He’s a long-time Cecilophile but a brand new poster. Not much of a lurker (just started a couple days ago), and after reading some of the nice things I said about him, has finally registered and posted his first test message.
Please welcome Ravendriver.
A few pertinent facts:
current Occupation: He flys a news helicopter.
Some former occupations: web god, professional actor, burger-flipper.
Hobbies: Irish harp, period theatre, hitting things with sticks.
Sample writing (from an e-mail to me this morning - he is in Iowa while I am still in Arizona packing the house):
"Iowa is certainly different. They don’t toast bagels, but the Sacred Pig is everywhere. It’s interesting that the Porcine Veneration doesn’t seem to conflict with any of the Right Thinking beliefs of these good, church-going folk.

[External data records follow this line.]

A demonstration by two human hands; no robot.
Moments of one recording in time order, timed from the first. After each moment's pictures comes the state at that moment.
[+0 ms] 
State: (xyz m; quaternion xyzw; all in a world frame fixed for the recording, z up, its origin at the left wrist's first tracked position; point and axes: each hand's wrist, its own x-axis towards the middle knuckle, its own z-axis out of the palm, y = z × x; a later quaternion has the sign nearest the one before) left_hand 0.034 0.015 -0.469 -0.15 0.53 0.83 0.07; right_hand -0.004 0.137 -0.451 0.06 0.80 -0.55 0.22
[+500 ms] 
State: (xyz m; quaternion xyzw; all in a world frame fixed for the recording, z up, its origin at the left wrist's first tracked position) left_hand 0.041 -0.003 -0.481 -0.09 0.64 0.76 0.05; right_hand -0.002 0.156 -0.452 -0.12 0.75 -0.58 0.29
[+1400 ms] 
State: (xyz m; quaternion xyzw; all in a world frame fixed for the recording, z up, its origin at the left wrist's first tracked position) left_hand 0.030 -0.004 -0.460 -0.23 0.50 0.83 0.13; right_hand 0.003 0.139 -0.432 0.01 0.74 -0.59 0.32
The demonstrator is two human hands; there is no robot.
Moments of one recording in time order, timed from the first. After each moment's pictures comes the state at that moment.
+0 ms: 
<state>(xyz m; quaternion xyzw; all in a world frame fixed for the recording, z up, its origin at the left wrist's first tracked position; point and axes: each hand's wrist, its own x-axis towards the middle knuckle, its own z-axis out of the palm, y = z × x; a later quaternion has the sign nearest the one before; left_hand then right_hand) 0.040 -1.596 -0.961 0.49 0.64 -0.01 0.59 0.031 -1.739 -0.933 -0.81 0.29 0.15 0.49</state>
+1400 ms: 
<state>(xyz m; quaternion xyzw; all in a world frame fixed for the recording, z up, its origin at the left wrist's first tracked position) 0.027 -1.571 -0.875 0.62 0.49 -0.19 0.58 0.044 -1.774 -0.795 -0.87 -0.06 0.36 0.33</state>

I guess the Pig statues are decorated and judged according to the decoration. Some are humourous, some are loaded with more bucolic charm than a gingham duck. I wonder what the reaction would be to one of the Pig statues decorated to reflect the worship the Pig is accorded in this part of the world. I’m thinking a Golden Pig, surrounded by the faithful, sort of a Porky of Willensdorf.
Or maybe a local Cacophony Society gathered to abase themselves and worship the Pig. Bringer of Hams, Rinds, and Chitlins. Source of all Bacon."
Welcome, Ravendriver!
Hitting things w/ stix? Hope that means you’re an escrimador instead of a percussionist.
Either way, glad to have you. Hope you enjoy being had.
Many thanks to my Gorgeous and Talented for that fine introduction, and to all for the warm welcome.
Girl, Hey back atcha.
Dinsdale, the things I hit with sticks are generally trying to hit back. My percussion expertise is limited to the steering wheel on a Really Cool Song, or a dumbek, which anybody can play.
xizor, I don’t play golf, as that would entail looking foolish in public until I got good at the game.
Grace, thank you.
And just for the record, lucie is the finest person in the world.
Welcome to Des Moines, Raven. I’m assuming you are the pilot for “Chopper 13”. I know you probably don’t have anything to do with their commercials touting this new addition, but if you could somehow make them STOP, I would be forever grateful. They are waaaay too dramatic.
As for the Pigs - it’s a takeoff on the parade of cows in Chicago last year (and New York this year, from what I understand). We don’t usually have a bunch of brightly decorated porcelain pigs all over the city…
Again, welcome! Let me know if there’s anything I can do for you.
No, the fellow who suggested that I might be an escrimador is closer to the mark. This is a general reference to the way the heavy sword arts are practiced today. I have some experience with the Japanese art of Kendo, which simulates the two-handed Japanese sword with an equivalent length of bamboo (a stick). But most of my time has been in the medieval-style combat of the Society for Creative Anachronism, (http://www.sca.org/)which simulates the medieval European broadsword with an equivalent length of rattan, suitably treated to avoid splintering during the full-speed, full-contact strikes that the sport requires.
I have held an instructor’s rating (called a knighthood) in the game since June of '84. My speciality is a form incorrectly called Florentine, which disdains a shield in favor of a broadsword in each hand. Hence, hitting people with sticks.